Uses GDB Python API to extract data from each core dump. It’s called by main.py , so they must be in the same directory.

python3 analyze.py tarball.tar.gz

Takes a tarball output by main.py and automatically runs reverse taint analysis on each core dump in it, automatically cascading tainted arguments to the next frame. It uses krf.py to run the analysis, so they must be in the same directory.

krf.py contains the analysis code, which is a more featured version of the script written in this blog post. (Requires the Binary Ninja API.)

Let’s try them on our test binary:

$ # Linux VM with KRF
$ python3 main.py shouldve_gone_for_the_head core
Produced tar archive krfanalysis-shouldve_gone_for_the_head.tar.gz in /vagrant

$ # Machine with Binary Ninja
$ python3 analyze.py krfanalysis-shouldve_gone_for_the_head.tar.gz
Analyzing binary shouldve_gone_for_the_head
Done
Analyzing crash krfanalysis-shouldve_gone_for_the_head/cores/core.json
Tainted by call to malloc (0x560)
All paths checked

Conclusion

Writing this analysis script has shown me the Binary Ninja API is amazing. The versatility and automatic analysis it allows is incredible, especially considering it acts directly on binaries, and its intermediate languages are easy to use and understand.

I’d also like to mention LLVM, another framework for static analysis, which has a very similar API to Binary Ninja. It has many benefits over Binary Ninja, including better access to debug and type information, being free, having a more mature codebase, and always-perfect analysis of calling conventions.
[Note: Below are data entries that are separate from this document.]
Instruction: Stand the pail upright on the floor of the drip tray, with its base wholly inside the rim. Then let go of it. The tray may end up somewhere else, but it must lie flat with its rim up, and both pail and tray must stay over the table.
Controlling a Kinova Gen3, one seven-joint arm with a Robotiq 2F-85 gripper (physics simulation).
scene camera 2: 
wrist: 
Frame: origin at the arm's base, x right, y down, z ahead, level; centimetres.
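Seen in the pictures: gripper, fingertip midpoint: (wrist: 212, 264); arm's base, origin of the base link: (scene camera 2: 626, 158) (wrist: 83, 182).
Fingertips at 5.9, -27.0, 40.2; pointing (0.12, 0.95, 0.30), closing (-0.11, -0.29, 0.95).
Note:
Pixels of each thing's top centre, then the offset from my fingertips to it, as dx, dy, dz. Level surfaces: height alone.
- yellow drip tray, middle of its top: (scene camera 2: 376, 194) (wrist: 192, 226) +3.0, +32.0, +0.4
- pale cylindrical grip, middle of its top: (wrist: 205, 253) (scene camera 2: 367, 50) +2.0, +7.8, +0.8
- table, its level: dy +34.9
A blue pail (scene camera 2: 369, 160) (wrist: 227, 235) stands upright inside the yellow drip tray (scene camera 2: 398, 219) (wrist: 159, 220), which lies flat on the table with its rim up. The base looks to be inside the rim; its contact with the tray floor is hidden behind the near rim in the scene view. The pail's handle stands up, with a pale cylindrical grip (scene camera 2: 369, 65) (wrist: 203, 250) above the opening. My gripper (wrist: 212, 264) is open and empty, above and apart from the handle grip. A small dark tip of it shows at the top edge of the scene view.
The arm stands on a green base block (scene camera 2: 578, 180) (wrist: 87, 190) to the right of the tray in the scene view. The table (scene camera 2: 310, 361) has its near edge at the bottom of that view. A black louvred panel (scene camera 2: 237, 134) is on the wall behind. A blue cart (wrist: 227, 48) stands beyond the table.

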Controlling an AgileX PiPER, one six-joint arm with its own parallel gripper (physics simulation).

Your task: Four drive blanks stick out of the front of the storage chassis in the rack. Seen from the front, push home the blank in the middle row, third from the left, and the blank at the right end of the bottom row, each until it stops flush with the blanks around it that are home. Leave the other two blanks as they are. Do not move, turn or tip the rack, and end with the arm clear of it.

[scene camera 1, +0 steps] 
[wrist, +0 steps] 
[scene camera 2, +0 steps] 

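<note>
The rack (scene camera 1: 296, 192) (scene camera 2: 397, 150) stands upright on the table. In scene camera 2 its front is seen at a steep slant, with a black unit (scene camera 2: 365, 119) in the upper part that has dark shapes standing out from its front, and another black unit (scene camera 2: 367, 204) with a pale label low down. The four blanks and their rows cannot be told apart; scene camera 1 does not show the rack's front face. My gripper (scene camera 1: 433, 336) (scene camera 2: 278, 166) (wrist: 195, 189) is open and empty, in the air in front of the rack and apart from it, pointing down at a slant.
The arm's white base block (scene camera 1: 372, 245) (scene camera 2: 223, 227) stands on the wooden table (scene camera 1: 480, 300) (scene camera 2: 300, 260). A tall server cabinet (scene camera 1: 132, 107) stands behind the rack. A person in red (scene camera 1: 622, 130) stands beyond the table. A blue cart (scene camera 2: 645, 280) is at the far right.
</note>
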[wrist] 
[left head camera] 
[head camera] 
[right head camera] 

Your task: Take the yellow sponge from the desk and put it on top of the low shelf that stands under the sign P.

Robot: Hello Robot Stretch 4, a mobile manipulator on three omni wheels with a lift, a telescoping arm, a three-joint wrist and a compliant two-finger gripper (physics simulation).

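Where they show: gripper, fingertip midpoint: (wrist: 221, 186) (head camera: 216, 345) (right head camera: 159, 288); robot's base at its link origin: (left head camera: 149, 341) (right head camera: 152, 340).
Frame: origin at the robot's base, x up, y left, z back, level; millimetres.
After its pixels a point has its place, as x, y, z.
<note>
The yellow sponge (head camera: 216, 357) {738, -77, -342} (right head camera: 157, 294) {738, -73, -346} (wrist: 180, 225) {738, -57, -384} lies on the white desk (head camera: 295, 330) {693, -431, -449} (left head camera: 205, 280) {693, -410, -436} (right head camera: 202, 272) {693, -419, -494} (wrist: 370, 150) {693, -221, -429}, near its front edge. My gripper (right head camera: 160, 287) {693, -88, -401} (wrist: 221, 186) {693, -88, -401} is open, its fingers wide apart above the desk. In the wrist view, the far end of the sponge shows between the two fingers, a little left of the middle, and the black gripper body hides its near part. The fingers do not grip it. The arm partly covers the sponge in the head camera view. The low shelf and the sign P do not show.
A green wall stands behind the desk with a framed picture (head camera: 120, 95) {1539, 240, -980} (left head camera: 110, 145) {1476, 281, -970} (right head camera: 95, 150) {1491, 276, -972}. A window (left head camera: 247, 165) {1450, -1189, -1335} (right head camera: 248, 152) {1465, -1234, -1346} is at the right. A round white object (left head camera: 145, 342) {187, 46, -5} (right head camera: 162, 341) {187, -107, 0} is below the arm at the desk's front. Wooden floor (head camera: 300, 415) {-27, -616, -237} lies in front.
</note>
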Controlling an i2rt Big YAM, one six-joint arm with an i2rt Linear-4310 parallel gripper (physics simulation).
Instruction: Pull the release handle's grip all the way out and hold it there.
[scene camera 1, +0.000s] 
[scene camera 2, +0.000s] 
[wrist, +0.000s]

Its downside is that it needs the source code or LLVM IR of what you are analyzing.

Three LLVM passes are available in the KRFAnalysis repository to run static analysis: one detecting race conditions caused by checking the state of a system before use (i.e. time-of-check, time-of-use or TOC/TOU), another detecting unchecked errors from standard library calls, and a third reimplementing reverse taint analysis.

My summer: A small price to pay for salvation

I am incredibly grateful to everyone at Trail of Bits for my internship. I gained some amazing technical experience and got the chance to work with the Linux Kernel, FreeBSD Kernel, and LLVM—codebases I had previously considered to be mystical.

Some of my highlights:

• I ported KRF to FreeBSD
• Added the ability for KRF to target processes by PID, GID, UID, or if it had a specific file open
• Wrote LLVM passes for static analysis
• Upstreamed LLVM changes
• Learned how to use Binary Ninja and its API
• Picked up good coding practices
• Gained a sense of the security industry

I also met some incredible people. I would like to give special thanks to my mentor Will Woodruff ( @8x5clPW2 ), who was always willing to talk over an implementation, idea, or review my pull requests. I can’t wait to apply what I’ve learned at Trail of Bits as I move forward in my career.